This is my first custom RL stable.baselines3 project so feel free to ask for more information. It's a Snake game.
I want to create 4 environments which train the model simultaneously and see all 4 outputs. Ideally in a 2x2 grid in one pygame window.
This is the code of the game:
class SnakeGame():
def __init__(self) -> None:
pygame.init()
self.width = 720
self.height = 480
self.window = pygame.display.set_mode((self.width, self.height))

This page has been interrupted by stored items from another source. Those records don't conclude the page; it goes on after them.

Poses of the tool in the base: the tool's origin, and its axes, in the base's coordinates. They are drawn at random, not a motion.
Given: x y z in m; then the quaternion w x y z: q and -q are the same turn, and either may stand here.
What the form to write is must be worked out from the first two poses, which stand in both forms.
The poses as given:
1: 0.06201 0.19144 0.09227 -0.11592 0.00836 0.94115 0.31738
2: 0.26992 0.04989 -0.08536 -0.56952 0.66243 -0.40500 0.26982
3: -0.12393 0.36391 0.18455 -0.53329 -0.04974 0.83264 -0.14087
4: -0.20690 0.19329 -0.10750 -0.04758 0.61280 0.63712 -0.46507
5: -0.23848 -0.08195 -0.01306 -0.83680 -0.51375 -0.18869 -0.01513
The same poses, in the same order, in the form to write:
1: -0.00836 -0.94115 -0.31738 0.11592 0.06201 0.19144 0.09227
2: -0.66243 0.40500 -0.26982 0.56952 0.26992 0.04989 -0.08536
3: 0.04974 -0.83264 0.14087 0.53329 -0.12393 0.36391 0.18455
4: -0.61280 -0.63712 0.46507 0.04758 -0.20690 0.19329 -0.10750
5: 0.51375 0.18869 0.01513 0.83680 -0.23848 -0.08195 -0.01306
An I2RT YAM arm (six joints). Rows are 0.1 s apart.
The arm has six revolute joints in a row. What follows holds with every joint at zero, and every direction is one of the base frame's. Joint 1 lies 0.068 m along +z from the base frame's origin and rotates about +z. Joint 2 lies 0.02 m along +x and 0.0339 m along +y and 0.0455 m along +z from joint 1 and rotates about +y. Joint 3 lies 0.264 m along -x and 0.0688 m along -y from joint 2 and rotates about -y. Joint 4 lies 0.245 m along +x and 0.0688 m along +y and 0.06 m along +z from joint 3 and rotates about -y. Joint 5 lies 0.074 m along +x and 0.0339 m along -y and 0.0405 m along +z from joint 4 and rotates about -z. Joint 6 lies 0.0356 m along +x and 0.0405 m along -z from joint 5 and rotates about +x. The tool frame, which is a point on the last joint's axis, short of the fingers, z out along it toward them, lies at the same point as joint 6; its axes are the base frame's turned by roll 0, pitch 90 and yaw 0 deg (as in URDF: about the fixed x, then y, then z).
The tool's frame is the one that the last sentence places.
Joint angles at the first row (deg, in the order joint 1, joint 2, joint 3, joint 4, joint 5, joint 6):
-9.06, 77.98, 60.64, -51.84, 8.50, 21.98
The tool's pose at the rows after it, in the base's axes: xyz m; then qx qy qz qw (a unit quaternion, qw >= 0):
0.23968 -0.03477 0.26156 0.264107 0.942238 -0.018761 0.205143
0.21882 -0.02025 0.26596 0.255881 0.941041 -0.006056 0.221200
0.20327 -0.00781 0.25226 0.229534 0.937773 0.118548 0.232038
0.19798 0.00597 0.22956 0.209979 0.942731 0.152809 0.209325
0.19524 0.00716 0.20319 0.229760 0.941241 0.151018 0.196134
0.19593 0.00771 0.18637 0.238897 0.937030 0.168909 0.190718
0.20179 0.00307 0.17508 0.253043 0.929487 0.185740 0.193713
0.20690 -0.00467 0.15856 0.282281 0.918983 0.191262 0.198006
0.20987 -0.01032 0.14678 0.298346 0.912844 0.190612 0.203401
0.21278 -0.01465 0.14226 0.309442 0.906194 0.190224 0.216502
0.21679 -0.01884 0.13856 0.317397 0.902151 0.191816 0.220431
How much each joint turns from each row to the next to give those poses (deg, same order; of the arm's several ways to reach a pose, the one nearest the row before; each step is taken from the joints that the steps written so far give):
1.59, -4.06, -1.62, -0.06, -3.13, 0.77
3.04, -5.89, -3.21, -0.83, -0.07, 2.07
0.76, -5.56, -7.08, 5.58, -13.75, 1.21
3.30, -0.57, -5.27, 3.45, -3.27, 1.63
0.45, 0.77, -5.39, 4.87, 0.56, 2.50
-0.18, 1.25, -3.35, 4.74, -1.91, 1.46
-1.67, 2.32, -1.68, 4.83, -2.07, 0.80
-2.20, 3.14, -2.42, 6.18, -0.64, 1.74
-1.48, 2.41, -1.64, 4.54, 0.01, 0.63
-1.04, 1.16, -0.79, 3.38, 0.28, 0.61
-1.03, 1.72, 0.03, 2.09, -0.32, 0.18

# ... init additional game stuff
def main(self, direction = None, render=True):
# ... do game stuff
if render: # renders if a real human plays the game
self.render()
return reward, False
def render(self, mode='human'):
if mode == 'human':
self.window.fill(self.BLACK)
# ... render objects
pygame.display.update()
This is the code of my custom env:
class SnakeENV(Env):
def __init__(self) -> None:
super(SnakeENV, self).__init__()
metadata = {'render.modes': ['human',]}
self.game = SnakeGame()
self.action_space = Discrete(4)
self.observation_space = ...
def step(self, action):
direction = self.action_to_direction(action)
reward, done = self.game.main(direction, render=False)
info = {}
return self.state, reward, done, info
def render(self, mode='human'):
self.game.render(mode=mode)
I create and train the model like this:
from stable_baselines3.common.env_util import make_vec_env
env = make_vec_env(SnakeENV, n_envs=4)
model = PPO("MultiInputPolicy", env, verbose=1, tensorboard_log=log_path)
model.learn(total_timesteps=100000)
It seems like all 4 environments get rendered in the same window. So like:
- env_no 1; frame 1
- env_no 2; frame 1
- env_no 3; frame 1
- env_no 4; frame 1
- env_no 1; frame 2
- env_no 2; frame 2
- ...
I tried to create multiple instances of my SnakeGame in one SnakeENV and assign each one one to one place in a 2x2 grid in a new window. This could be the right path, but I failed to implement that, because now I had to deal with multiple environments at once in my render and step method of my SnakeENV class. I really want to know if there is an easier solution I just have been missing: So creating 4 SnakeENV instances and not 4 SnakeGame instances inside one SnakeENV.